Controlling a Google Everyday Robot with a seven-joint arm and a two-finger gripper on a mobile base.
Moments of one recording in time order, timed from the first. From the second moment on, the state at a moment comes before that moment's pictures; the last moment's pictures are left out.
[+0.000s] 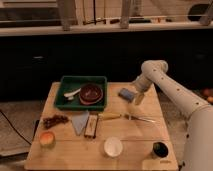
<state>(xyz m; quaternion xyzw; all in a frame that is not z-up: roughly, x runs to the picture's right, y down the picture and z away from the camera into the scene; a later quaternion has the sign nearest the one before) 0.195 0.044 0.900 -0.27 -0.13 0.02 0.95</state>
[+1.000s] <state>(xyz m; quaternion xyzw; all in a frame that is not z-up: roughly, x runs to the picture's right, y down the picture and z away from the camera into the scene) 0.196 0.043 0.940 -0.27 -0.12 0.29 0.91</state>
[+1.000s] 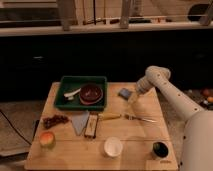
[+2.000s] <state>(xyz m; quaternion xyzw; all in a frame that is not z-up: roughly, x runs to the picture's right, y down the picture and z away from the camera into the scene) 0.177 0.055 0.990 -0.29 -0.11 0.28 0.91</state>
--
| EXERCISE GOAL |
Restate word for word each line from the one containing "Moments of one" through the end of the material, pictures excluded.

| RESULT OF THE EXERCISE |
Moments of one recording in time order, timed from the first. From the second moment on, the state at a moment comes before that moment's pictures; the last moment's pictures are left out.
[+0.000s] 
<state>(xyz m; quaternion xyzw; all in a frame that is not z-up: roughly, x runs to the picture's right, y down the picture and z away from the camera into the scene; a later quaternion has the sign nearest the one before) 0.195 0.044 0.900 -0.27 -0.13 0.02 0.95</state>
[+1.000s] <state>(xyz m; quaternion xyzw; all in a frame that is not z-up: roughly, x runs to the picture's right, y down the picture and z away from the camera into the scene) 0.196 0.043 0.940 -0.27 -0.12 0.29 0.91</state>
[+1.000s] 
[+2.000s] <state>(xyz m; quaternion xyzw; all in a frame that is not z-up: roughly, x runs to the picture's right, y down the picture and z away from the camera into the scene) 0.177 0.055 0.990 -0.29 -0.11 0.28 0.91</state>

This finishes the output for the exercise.